The EPA has achieved a big milestone in public health by legally enforcing drinking water standards to safeguard the public against harmful per-and polyfluoroalkyl substances (PFAS), also known as ‘forever chemicals. Studies have indicated that PFAS are responsible for causing various cancers, heart and liver diseases and developmental diseases in newborns and children. Hence, this step taken by the EPA is a significant move to protect the communities from these disease causing harmful substances. This announcement from the EPA has come soon after the government’s plan to take action against the PFAS to shield the community from their harmful effects.
The EPA is also making big investments to implement the recently announced strategic plan. The agency has made available a funding of $1 billion for states to invest in water treatment plants and PFAS testing systems.
The EPA officials are making sure that a lot of drinking water sources which were previously polluted with PFAS, like the Cape Fear River, which was the primary source of drinking water, are now treated to make them as clean and fit for human consumption as possible under the new laws.
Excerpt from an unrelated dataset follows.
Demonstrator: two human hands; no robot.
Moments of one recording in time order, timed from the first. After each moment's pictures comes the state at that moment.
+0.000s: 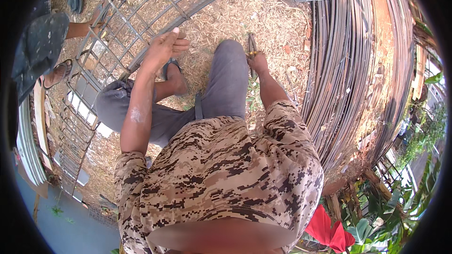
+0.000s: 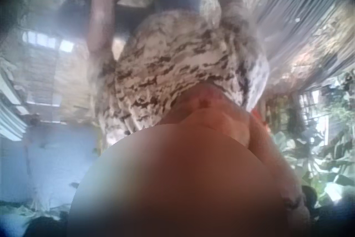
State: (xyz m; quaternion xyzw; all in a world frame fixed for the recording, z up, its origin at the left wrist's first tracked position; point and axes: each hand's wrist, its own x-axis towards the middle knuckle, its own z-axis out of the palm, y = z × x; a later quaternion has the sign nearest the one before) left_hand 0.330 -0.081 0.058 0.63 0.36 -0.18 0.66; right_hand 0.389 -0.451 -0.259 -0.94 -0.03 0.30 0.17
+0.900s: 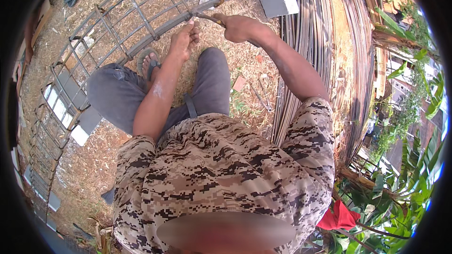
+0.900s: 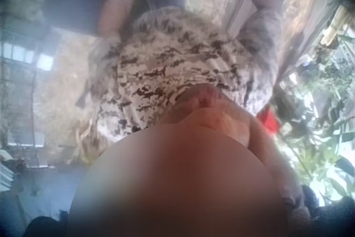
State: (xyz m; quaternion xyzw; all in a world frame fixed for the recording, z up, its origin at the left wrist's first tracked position) left_hand 0.374 -0.141 -0.046 0.32 0.38 0.02 0.87; right_hand 0.491 -0.256 0.116 -0.85 -0.32 0.41 -0.07
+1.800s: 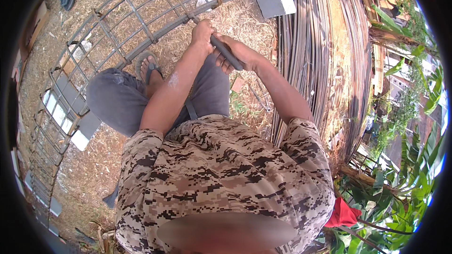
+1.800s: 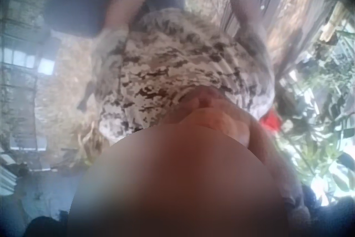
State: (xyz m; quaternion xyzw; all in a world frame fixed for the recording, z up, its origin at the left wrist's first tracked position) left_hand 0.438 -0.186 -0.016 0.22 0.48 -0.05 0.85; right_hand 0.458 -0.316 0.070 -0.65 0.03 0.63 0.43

The EPA has established rules that set limits on the presence of individually occurring and mixtures of PFAS in water sources. The individual PFAS that the EPA has identified in its regulations are as follows:
- PFOA
- PFOS
- PFNA
- PFHxS
- HFPO-DA
These PFAS are also commonly referred to as GenX Chemicals. Besides these, the combination of PFAS that EPA restricts are as follows.
- PFNA
- PFHxS
- PFBS
- GenX chemicals
To go with their new rule against PFAS, the EPA has also provided a strategic roadmap to all public drinking water systems. According to this, these systems have a time period of three years to gauge the current PFAS levels in drinking water resources and then bring them down to the standards set by the EPA. According to an estimate by the Environmental Protection Agency’s officials, currently between 6% to 10% percent of the 66,000 public water systems will have to adhere to this rule.
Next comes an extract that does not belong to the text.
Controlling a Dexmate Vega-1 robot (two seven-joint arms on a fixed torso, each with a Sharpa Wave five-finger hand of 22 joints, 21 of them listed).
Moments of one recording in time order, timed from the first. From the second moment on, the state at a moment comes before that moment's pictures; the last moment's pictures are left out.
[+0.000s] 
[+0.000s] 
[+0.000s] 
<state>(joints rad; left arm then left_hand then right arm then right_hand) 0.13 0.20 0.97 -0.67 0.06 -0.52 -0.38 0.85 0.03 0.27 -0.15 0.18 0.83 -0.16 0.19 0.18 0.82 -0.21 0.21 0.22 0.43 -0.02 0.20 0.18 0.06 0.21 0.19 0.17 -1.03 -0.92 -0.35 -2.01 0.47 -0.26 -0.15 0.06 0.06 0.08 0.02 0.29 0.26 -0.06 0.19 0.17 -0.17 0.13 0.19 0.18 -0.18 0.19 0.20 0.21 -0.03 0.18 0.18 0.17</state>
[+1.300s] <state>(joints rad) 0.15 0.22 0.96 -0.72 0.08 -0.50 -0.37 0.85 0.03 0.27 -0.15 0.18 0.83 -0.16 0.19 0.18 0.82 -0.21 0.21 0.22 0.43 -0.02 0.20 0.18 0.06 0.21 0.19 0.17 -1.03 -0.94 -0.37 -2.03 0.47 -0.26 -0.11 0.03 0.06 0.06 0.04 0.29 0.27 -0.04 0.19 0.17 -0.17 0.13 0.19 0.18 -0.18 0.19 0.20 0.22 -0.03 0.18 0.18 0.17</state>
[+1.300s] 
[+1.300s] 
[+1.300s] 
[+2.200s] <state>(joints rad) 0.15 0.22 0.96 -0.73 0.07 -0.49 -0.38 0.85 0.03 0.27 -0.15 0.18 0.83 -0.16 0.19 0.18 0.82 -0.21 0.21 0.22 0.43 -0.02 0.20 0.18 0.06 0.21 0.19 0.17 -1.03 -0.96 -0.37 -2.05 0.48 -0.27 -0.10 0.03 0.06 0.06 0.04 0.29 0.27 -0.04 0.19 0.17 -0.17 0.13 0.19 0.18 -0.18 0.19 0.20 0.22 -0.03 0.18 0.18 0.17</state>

Achieving the new limits for PFAS in drinking water will also encourage the use and promotion of new technologies. For example, the Cape Fear Public Utility Authority which serves Wilmington NC used the granular activated carbon system to eliminate PFAS in accordance with this rule.
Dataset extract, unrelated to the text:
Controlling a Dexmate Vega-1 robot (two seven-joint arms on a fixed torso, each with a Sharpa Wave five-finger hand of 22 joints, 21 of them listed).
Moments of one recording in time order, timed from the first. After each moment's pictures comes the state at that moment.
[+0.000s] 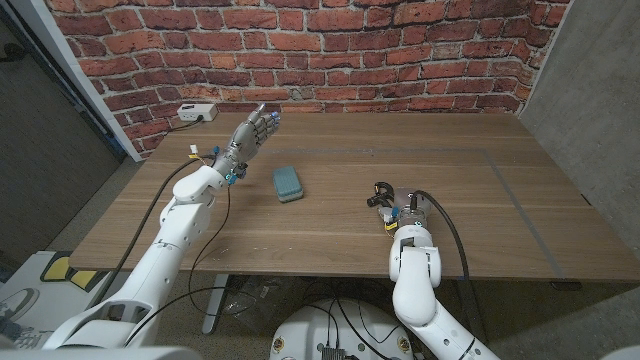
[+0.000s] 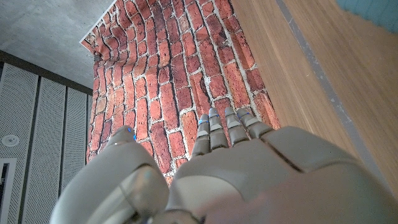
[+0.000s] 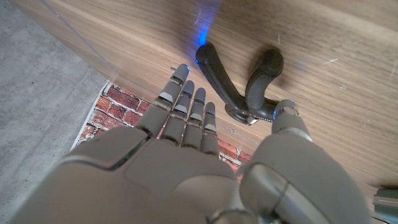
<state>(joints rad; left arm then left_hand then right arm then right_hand) 0.86 0.36 0.05 -1.35 -0.44 -0.19 -0.44 0.40 -0.02 0.17 0.06 0.28 0.20 0.07 0.21 0.18 0.25 0.02 0.21 0.19 0.16 0.04 0.20 0.18 0.04 0.00 0.21 0.18 -1.24 -0.30 -0.64 -1.99 -1.73 -0.85 0.51 0.48 -0.04 0.32 -0.15 0.18 0.33 0.06 0.21 0.20 0.48 0.03 0.24 0.19 0.48 -0.02 0.20 0.19 0.61 -0.06 0.27 0.19</state>
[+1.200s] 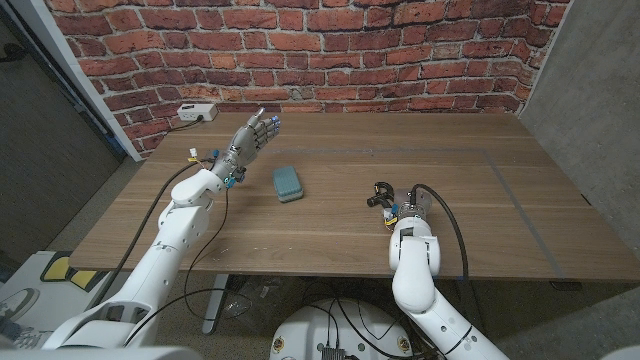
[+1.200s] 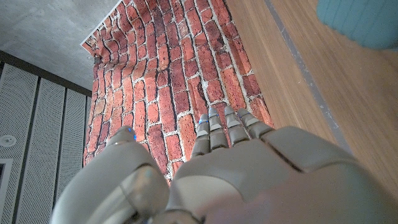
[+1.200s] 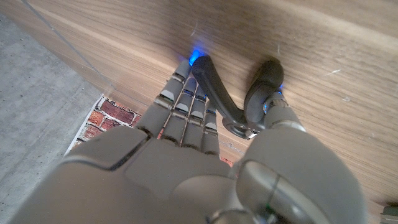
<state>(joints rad) 0.85 0.36 0.04 -1.31 -0.45 -0.20 -0.48 0.40 -0.02 0.17 0.06 0.27 0.20 0.07 0.21 0.18 0.25 0.02 0.21 0.19 0.18 0.04 0.20 0.18 0.04 0.01 0.20 0.18 -1.20 -0.28 -0.61 -1.98 -1.75 -0.82 0.65 0.66 0.03 0.42 -0.18 0.20 0.40 0.06 0.22 0.20 0.55 0.02 0.25 0.19 0.55 -0.05 0.19 0.18 0.68 -0.07 0.28 0.18</state>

As the EPA moves ahead with this groundbreaking initiative for public health, the officials are hopeful that it will account for a decrease in serious illnesses, premature deaths, cancers, and several heart, kidney, and liver diseases. They are also hopeful that the decreased amount of PFAS in drinking water will lead to a reduced number of developmental and immune system defects in infants and young children.